MADANIACOID – Langkah menuju Indonesia Emas 2045 tak hanya soal ekonomi dan teknologi. Di balik itu, ada “resep rahasia” yang kini mulai dibongkar Kementerian Agama dan perannya justru ada di kampus-kampus Islam negeri.
Kementerian Agama menegaskan arah baru Perguruan Tinggi Keagamaan Islam Negeri (PTKIN) sebagai motor utama pembentukan generasi unggul menuju Indonesia Emas 2045. Tak tanggung-tanggung, ada tiga misi besar yang kini jadi fokus utama—dan semuanya menyasar masa depan bangsa secara langsung.
Dilansir dari laman resmi Kemenag RI, Direktur Pendidikan Tinggi Islam (Diktis) Kemenag, Sahiron, menyebut PTKIN kini tak bisa lagi berjalan biasa. Kampus harus bergerak cepat, adaptif, dan relevan dengan tantangan global.
“Tugas utama kita ada tiga: transfer ilmu, penguatan riset, dan pembentukan karakter,” tegasnya saat Rapat Kerja UIN Datokarama di Palu, Kamis, 9 April 2026.
Transfer Ilmu Tak Boleh Ketinggalan Zaman
PTKIN diminta memastikan proses pembelajaran tidak hanya berjalan, tapi juga berkualitas dan adaptif terhadap perubahan zaman. Peran dosen menjadi krusial dalam mencetak lulusan yang siap bersaing di era global.

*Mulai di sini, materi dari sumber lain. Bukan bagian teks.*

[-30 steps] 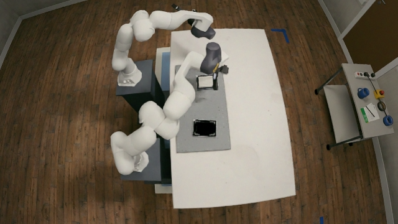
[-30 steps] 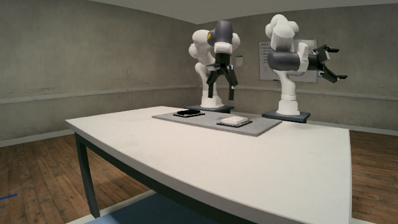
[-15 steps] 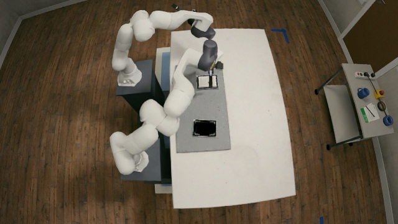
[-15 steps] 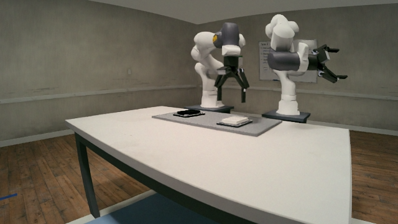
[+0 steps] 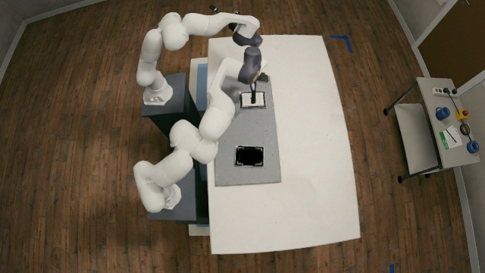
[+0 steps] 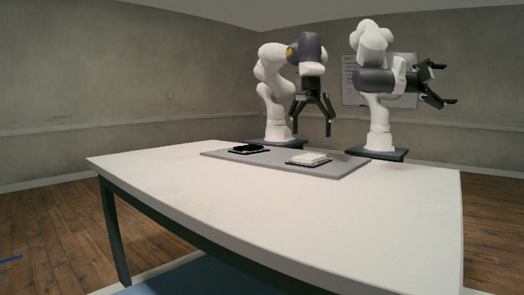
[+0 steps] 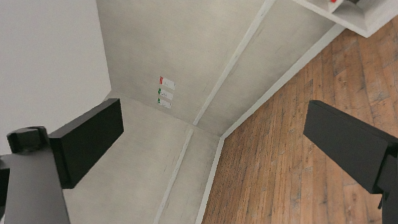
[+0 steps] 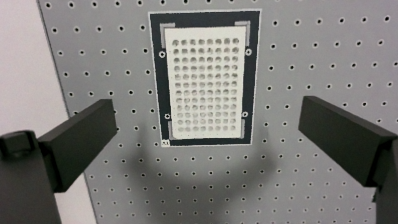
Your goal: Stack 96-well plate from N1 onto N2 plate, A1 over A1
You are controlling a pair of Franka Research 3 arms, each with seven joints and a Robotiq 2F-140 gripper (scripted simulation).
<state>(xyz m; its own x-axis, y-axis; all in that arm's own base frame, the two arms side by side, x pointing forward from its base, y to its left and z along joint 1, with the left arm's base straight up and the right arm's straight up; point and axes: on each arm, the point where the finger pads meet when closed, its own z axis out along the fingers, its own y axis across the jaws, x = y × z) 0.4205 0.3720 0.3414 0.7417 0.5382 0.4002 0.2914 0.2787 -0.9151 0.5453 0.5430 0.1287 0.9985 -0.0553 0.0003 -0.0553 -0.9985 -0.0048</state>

Riset dan Inovasi Jadi Penentu Daya Saing
Tak cukup hanya mengajar, kampus Islam juga didorong menjadi pusat riset unggulan. Integrasi antara ilmu agama dan ilmu umum disebut sebagai kunci agar PTKIN tidak tertinggal dalam persaingan global.
“Pengembangan keilmuan harus dipacu lebih cepat, baik dalam pendidikan, penelitian, maupun pengabdian masyarakat,” tegas Sahiron.
Karakter Generasi Muda Jadi Taruhan Utama
Inilah poin paling krusial. PTKIN memegang peran strategis dalam membentuk karakter generasi muda—mulai dari nilai spiritual, hubungan sosial, hingga kepedulian terhadap lingkungan.
Menurut Sahiron, tanpa karakter yang kuat, visi Indonesia Emas 2045 bisa kehilangan arah.
“Pembangunan karakter harus menjadi prioritas dan dilakukan secara berkelanjutan,” ujarnya.
Arahan ini menjadi sinyal kuat bahwa masa depan Indonesia tidak hanya dibangun lewat kecerdasan, tetapi juga moral dan nilai. Kampus Islam kini berada di garis depan, menentukan seperti apa wajah Indonesia di 2045 nanti.
Jika tiga misi ini berhasil dijalankan, bukan tak mungkin PTKIN akan menjadi pusat lahirnya generasi emas yang sesungguhnya.